One of the crucial components of well integrity evaluation in offshore drilling is to determine the cement bond quality assuring proper hydraulic sealing. On the Norwegian Continental Shelf (NCS) an industry standard as informative reference imposes verification of cement length and potential barriers using bonding logs. Traditionally, for the last 50 years, wireline (WL) sonic tools have been extensively used for this purpose. However, the applicability of logging-while-drilling (LWD) sonic tools for quantitative cement evaluation was explored in the recent development drilling campaign on the Dvalin Field in the Norwegian Sea, owing to significant advantages on operational efficiency and tool conveyance in any well trajectory.

Cement bond evaluation from conventional peak-to-peak amplitude method has shown robust results up to bond indexes of 0.6 for LWD sonic tools. Above this limit, the casing signal is smaller than the collar signal and the amplitude method loses sensitivity to bonding. This practical challenge in the LWD realm was overcome through the inclusion of attenuation rate measurements, which responds accordingly in higher bonding environments. The two methods are used in a hybrid approach providing a full range quantitative bond index (QBI) introduced by Izuhara et al. (2017). In order to conform with local requirements related to well integrity and to ascertain the QBI potential from LWD monopole sonic, a wireline cement bond log (CBL) was acquired in the first well of the campaign for comparison. This enabled the strategic deployment of LWD QBI service in subsequent wells.

LWD sonic monopole data was acquired at a controlled speed of 900ft/h. The high-fidelity waveforms were analyzed in a suitable time window and both amplitude- and attenuation-based bond indexes were derived. The combined hybrid bond index showed an excellent match with the wireline reference CBL, both in zones of high as well as lower cement bonding. The presence of formation arrivals was also in good correlation with zones of proper bonding distinguishable on the QBI results. This established the robustness of the LWD cement logging and ensured its applicability in the rest of the campaign which was carried out successfully.

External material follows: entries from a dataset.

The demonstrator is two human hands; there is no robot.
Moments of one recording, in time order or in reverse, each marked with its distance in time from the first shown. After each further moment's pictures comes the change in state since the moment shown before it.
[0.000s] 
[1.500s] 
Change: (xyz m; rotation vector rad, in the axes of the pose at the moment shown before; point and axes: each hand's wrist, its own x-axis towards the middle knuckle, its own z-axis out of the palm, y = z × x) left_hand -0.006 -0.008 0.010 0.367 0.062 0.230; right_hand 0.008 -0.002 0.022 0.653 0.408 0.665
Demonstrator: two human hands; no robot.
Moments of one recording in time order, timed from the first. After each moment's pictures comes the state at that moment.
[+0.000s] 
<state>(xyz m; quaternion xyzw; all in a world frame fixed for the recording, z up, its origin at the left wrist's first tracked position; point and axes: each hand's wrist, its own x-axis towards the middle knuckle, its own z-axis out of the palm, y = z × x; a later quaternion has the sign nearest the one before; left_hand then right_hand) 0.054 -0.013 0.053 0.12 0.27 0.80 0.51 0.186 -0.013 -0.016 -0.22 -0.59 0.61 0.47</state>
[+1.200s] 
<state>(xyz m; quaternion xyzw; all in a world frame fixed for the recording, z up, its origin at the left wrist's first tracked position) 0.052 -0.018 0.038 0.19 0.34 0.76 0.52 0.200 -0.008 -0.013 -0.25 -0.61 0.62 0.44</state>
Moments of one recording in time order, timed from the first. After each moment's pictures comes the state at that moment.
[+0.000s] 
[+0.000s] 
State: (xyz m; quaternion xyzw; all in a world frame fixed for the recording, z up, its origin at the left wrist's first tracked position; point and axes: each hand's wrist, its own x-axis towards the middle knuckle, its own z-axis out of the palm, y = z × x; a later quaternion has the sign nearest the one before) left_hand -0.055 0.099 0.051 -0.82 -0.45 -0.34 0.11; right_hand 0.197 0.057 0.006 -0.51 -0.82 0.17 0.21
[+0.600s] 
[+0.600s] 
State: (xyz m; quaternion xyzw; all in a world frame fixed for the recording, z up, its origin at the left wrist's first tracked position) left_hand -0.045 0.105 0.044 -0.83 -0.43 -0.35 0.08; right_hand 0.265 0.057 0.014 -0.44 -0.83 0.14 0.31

While the results from LWD cement evaluation service are omnidirectional, it comes with a wide range of benefits related to rig cost or conveyance in tough borehole trajectories. Early evaluation of cement quality by LWD sonic tools helps to provide adequate time for taking remedial actions if necessary. The LWD sonic as part of the drilling BHA enables this acquisition and service in non-dedicated runs, with the possibility of multiple passes for observing time-lapse effects. Also, the large sizes of LWD tools relative to the wellbore ensures a lower signal attenuation in the annulus and more effective stabilization, thereby providing a reliable bond index.